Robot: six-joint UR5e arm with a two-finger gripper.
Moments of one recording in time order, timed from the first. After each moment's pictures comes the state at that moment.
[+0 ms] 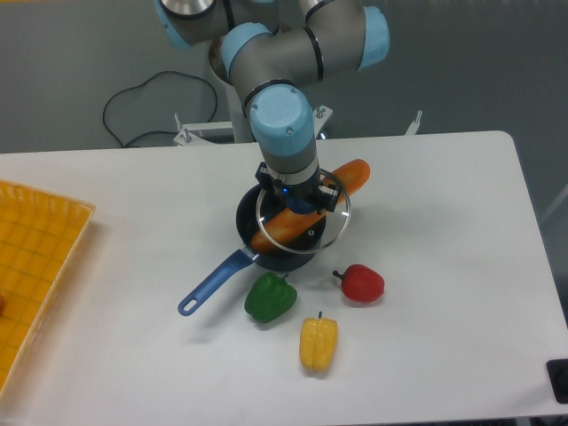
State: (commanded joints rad) arm 2.41 -1.76 -1.77 -1.29 1.74 0.76
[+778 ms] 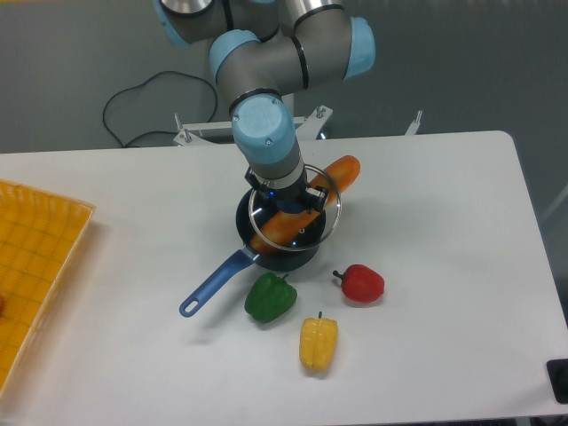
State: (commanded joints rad) arm 2.39 -1.77 -1.78 -1.29 1.75 0.73
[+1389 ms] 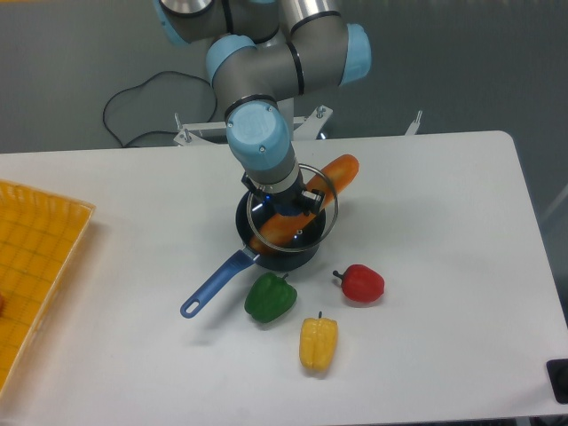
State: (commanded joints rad) arm 2.37 -1.79 -1.78 -1.29 1.77 0.70
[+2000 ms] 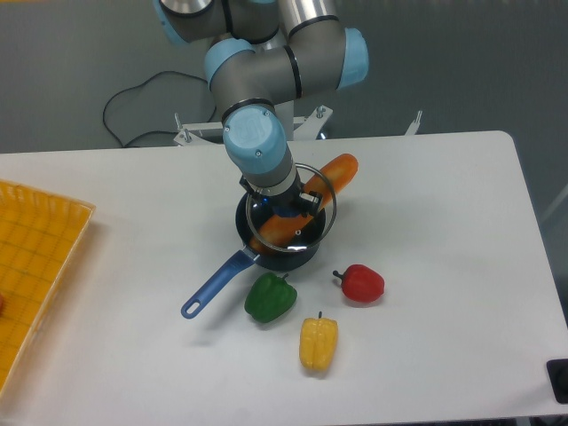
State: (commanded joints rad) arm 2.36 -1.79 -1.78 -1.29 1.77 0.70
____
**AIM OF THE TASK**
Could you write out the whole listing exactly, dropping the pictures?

**OUTPUT**
Robot: six-joint UR5e arm with a two-finger gripper.
Moments of one recording in time order, timed from the first. After each moment's pictures comes the state at that moment.
[+0 ms] 
State: (commanded joints rad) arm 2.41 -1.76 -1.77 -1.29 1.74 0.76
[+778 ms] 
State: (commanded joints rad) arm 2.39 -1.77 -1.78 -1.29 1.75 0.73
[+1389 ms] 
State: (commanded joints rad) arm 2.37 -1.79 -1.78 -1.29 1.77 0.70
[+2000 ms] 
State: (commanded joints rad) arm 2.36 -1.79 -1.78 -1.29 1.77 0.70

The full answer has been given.